▶ [Problem details]:
Return all of the following entries as written, but without the images.

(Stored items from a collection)
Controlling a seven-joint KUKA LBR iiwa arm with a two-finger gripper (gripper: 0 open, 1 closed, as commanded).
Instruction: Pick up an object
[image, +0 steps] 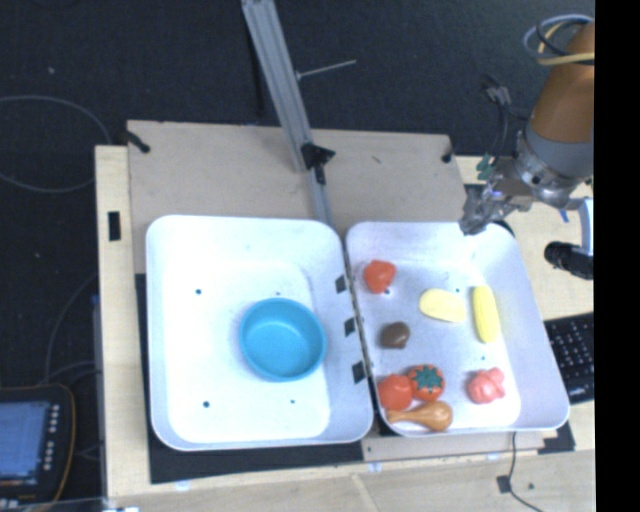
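Seven small toy foods lie in the right bin (530, 300): a red piece (378, 275) near its far left corner, a pale yellow lump (441, 306) touching an upright yellow banana-like piece (485, 314) in the middle, a dark brown lump (394, 335) to their left, and along the near edge a red tomato-like piece (394, 391), an orange one with a green top (426, 379), a tan gourd shape (424, 416) lying on its side, and a pink piece (485, 386) apart to the right. No writing or label can be read on any of them. The left bin (190, 260) holds one blue bowl (282, 339), upright, near its middle. The tool (478, 219) hangs over the far right corner of the right bin, well apart from all the pieces; whether it is open or closed is too blurred to tell, and nothing shows in it. Both bins sit side by side on the bench (220, 160).
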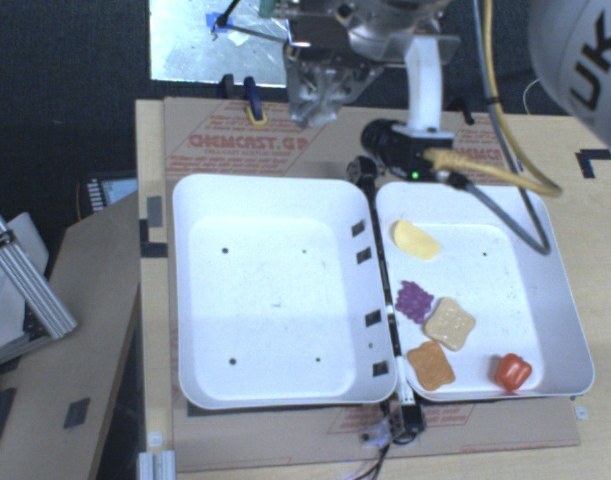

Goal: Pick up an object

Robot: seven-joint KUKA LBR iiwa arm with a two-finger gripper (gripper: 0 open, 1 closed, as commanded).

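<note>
My pincer hangs high over the back edge of the counter, behind the two shallow white plastic bins and well apart from anything I might take; whether it is apart or together I cannot tell from this slant.

All the candidates lie in the right-hand white bin: a pale yellow rounded piece near the back, a small purple bunch of toy grapes by the divider, a tan toast-like slice just beside it, an orange-brown slice in front, and a red pepper-like toy toward the front corner.

The risks, as I judge them: the grapes and both slices crowd the inner wall, so a descent there could strike the rim or nudge a neighbour; the flat slices may slip from a pinch; the grey cable draped into the bin could snag me.

Red print on the cardboard sheet reads roughly "CHEMCAST"; the rest is too blurred; large letters "UK" show on my arm.
</note>
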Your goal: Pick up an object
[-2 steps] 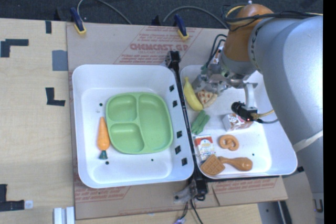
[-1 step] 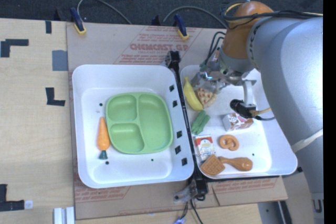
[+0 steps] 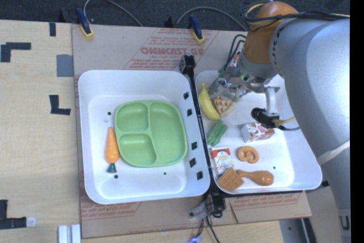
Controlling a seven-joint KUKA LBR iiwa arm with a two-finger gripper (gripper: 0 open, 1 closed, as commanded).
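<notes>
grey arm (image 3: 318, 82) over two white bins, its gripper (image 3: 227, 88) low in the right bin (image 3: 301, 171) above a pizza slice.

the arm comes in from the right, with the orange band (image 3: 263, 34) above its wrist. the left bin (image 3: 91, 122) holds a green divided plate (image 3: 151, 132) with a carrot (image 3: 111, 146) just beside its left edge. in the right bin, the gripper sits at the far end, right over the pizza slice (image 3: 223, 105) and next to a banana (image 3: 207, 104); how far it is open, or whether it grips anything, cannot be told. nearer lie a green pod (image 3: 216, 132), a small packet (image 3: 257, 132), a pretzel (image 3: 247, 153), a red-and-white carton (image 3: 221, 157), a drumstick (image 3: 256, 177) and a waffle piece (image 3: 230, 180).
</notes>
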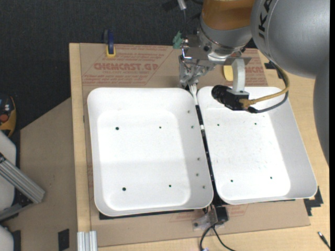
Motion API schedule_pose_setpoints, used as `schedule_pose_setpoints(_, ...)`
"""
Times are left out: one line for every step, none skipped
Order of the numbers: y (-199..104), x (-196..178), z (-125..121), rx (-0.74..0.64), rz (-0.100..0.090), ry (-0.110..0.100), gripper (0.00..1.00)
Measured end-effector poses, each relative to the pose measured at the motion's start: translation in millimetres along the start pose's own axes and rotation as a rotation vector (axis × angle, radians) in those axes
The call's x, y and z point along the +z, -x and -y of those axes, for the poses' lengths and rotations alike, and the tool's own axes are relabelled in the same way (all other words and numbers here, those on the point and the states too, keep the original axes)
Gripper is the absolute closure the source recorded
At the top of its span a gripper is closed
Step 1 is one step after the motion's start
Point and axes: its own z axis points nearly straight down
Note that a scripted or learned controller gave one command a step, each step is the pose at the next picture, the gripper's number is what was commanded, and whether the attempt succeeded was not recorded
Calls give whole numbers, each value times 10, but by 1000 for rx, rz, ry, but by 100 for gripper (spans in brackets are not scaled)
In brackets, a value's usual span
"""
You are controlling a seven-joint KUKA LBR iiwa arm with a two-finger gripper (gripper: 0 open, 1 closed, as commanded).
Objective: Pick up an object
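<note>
Hovering gripper point(189, 82) (opening hidden) near the bins' point(201, 135) shared rim.

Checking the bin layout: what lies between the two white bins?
In the camera view, the left bin and right bin sit side by side with their rims nearly touching; between them runs a narrow dark seam.
</note>
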Motion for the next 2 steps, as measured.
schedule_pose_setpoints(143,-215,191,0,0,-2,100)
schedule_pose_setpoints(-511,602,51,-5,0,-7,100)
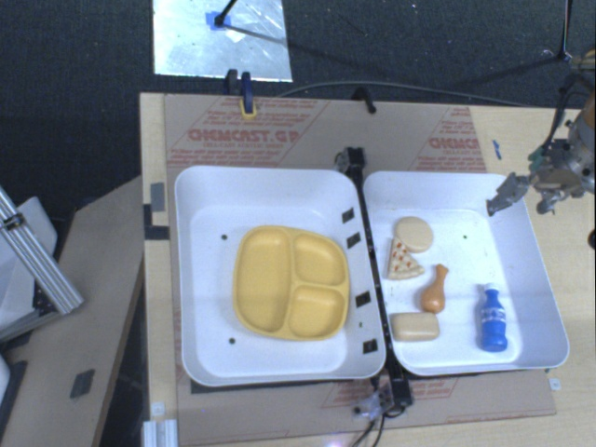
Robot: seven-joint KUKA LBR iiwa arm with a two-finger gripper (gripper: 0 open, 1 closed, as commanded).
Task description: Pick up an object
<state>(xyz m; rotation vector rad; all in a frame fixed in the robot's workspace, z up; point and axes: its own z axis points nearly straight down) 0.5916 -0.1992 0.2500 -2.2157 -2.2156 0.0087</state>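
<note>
We see a wooden bench [307, 124] with red printed lettering across its far part, carrying two shallow white plastic bins side by side.

The left bin [200, 250] holds a yellow divided plate [291, 282], smooth plastic with rounded corners and three compartments, lying flat near the bin's middle.

The right bin [531, 277] holds five small toy foods, grouped in its left half and near edge. The blue bottle [492, 318] lies near the bin's near right corner, its long axis running from far to near with the narrow cap end toward the far edge; it is glossy, with a white label band. The tan bread-like block [414, 326] sits by the near left corner, a rounded rectangle with its long axis left to right. The drumstick [434, 290] is just beyond it, brown and glossy, the fat end toward the near edge and the thin bone end pointing to the far edge, slightly tilted. The pizza slice [404, 261] is a speckled wedge close to the bin's left wall, its tip toward the far edge. The round beige cookie-like disc [413, 234] lies just beyond the slice, touching or nearly so.

The grey arm comes in from the right, its gripper [514, 194] hanging over the right bin's far right corner, well apart from all the toys. Its dark fingers [503, 196] point left and down toward the bin; they grasp nothing, and we cannot tell how far apart they stand.
</note>
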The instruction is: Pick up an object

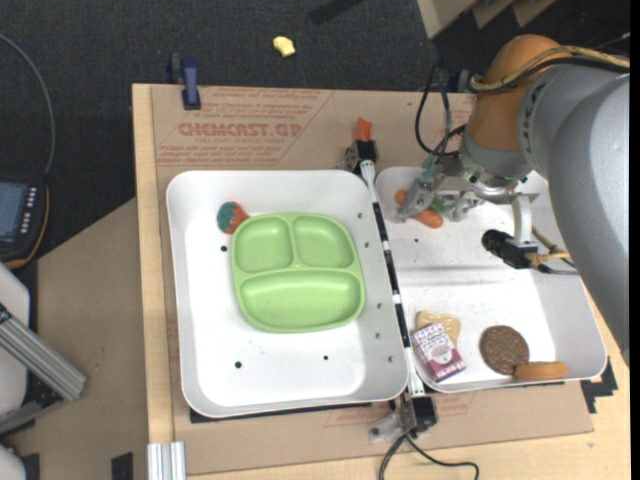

▶ [Response area]:
Controlling a seven-joint KUKA LBR iiwa arm with a two-finger gripper (gripper: 0 open, 1 closed, as commanded).
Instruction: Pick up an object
[image, +0 steps] 
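Seven small toy foods lie in the right bin (530, 300): a red piece (378, 275) near its far left corner, a pale yellow lump (441, 306) touching an upright yellow banana-like piece (485, 314) in the middle, a dark brown lump (394, 335) to their left, and along the near edge a red tomato-like piece (394, 391), an orange one with a green top (426, 379), a tan gourd shape (424, 416) lying on its side, and a pink piece (485, 386) apart to the right. No writing or label can be read on any of them. The left bin (190, 260) holds one blue bowl (282, 339), upright, near its middle. The tool (478, 219) hangs over the far right corner of the right bin, well apart from all the pieces; whether it is open or closed is too blurred to tell, and nothing shows in it. Both bins sit side by side on the bench (220, 160).
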
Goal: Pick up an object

Robot: seven-joint KUKA LBR iiwa arm with a two-finger gripper (gripper: 0 open, 1 closed, as commanded).

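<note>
My pincer hangs high over the back edge of the counter, behind the two shallow white plastic bins and well apart from anything I might take; whether it is apart or together I cannot tell from this slant.

All the candidates lie in the right-hand white bin: a pale yellow rounded piece near the back, a small purple bunch of toy grapes by the divider, a tan toast-like slice just beside it, an orange-brown slice in front, and a red pepper-like toy toward the front corner.

The risks, as I judge them: the grapes and both slices crowd the inner wall, so a descent there could strike the rim or nudge a neighbour; the flat slices may slip from a pinch; the grey cable draped into the bin could snag me.

Red print on the cardboard sheet reads roughly "CHEMCAST"; the rest is too blurred; large letters "UK" show on my arm.
</note>
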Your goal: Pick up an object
[-2 steps] 
[-1 step] 
[+0 steps] 
Controlling a seven-joint KUKA LBR iiwa arm with a two-finger gripper (gripper: 0 open, 1 closed, as commanded).
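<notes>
grey arm (image 3: 318, 82) over two white bins, its gripper (image 3: 227, 88) low in the right bin (image 3: 301, 171) above a pizza slice.

the arm comes in from the right, with the orange band (image 3: 263, 34) above its wrist. the left bin (image 3: 91, 122) holds a green divided plate (image 3: 151, 132) with a carrot (image 3: 111, 146) just beside its left edge. in the right bin, the gripper sits at the far end, right over the pizza slice (image 3: 223, 105) and next to a banana (image 3: 207, 104); how far it is open, or whether it grips anything, cannot be told. nearer lie a green pod (image 3: 216, 132), a small packet (image 3: 257, 132), a pretzel (image 3: 247, 153), a red-and-white carton (image 3: 221, 157), a drumstick (image 3: 256, 177) and a waffle piece (image 3: 230, 180).
</notes>
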Motion API schedule_pose_setpoints, used as `schedule_pose_setpoints(_, ...)`
"""
Times are left out: one line for every step, none skipped
Order of the numbers: y (-199..104), x (-196..178), z (-125..121), rx (-0.74..0.64), rz (-0.100..0.090), ry (-0.110..0.100), gripper (0.00..1.00)
Measured end-effector poses, each relative to the pose measured at the motion's start: translation in millimetres along the start pose's own axes and rotation as a rotation vector (axis × angle, radians) in those axes
The call's x, y and z point along the +z, -x and -y of those axes, for the poses' lengths and rotations alike, and the tool's own axes are relabelled in the same way (all other words and numbers here, those on the point and the states too, keep the original axes)
Gripper is the absolute closure the source recorded
At the top of its span a gripper is closed
Step 1 is one step after the motion's start
Point and axes: its own z axis points nearly straight down
Note that a scripted or learned controller gave one command a step, each step is the pose at the next picture, the gripper's number is what was commanded, and whether the attempt succeeded was not recorded
Calls give whole numbers, each value times 10, but by 1000 for rx, rz, ry, but by 100 for gripper (spans in brackets are not scaled)
In brackets, a value's usual span
"""
You are controlling a seven-joint KUKA LBR iiwa arm with a two-finger gripper (gripper: 0 open, 1 closed, as commanded).
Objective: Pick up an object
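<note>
Hovering gripper point(189, 82) (opening hidden) near the bins' point(201, 135) shared rim.

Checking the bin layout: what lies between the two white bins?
In the camera view, the left bin and right bin sit side by side with their rims nearly touching; between them runs a narrow dark seam.
</note>
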Motion for the next 2 steps, as measured.
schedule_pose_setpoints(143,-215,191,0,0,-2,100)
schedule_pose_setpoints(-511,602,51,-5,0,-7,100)
Robot: seven-joint KUKA LBR iiwa arm with a two-finger gripper (gripper: 0 open, 1 closed, as commanded).
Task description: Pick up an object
<state>(xyz m; rotation vector rad; all in a frame fixed in the robot's workspace, z up; point and axes: its own z axis points nearly straight down) 0.5916 -0.1992 0.2500 -2.2157 -2.2156 0.0087</state>
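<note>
We see a wooden bench [307, 124] with red printed lettering across its far part, carrying two shallow white plastic bins side by side.

The left bin [200, 250] holds a yellow divided plate [291, 282], smooth plastic with rounded corners and three compartments, lying flat near the bin's middle.

The right bin [531, 277] holds five small toy foods, grouped in its left half and near edge. The blue bottle [492, 318] lies near the bin's near right corner, its long axis running from far to near with the narrow cap end toward the far edge; it is glossy, with a white label band. The tan bread-like block [414, 326] sits by the near left corner, a rounded rectangle with its long axis left to right. The drumstick [434, 290] is just beyond it, brown and glossy, the fat end toward the near edge and the thin bone end pointing to the far edge, slightly tilted. The pizza slice [404, 261] is a speckled wedge close to the bin's left wall, its tip toward the far edge. The round beige cookie-like disc [413, 234] lies just beyond the slice, touching or nearly so.

The grey arm comes in from the right, its gripper [514, 194] hanging over the right bin's far right corner, well apart from all the toys. Its dark fingers [503, 196] point left and down toward the bin; they grasp nothing, and we cannot tell how far apart they stand.
</note>
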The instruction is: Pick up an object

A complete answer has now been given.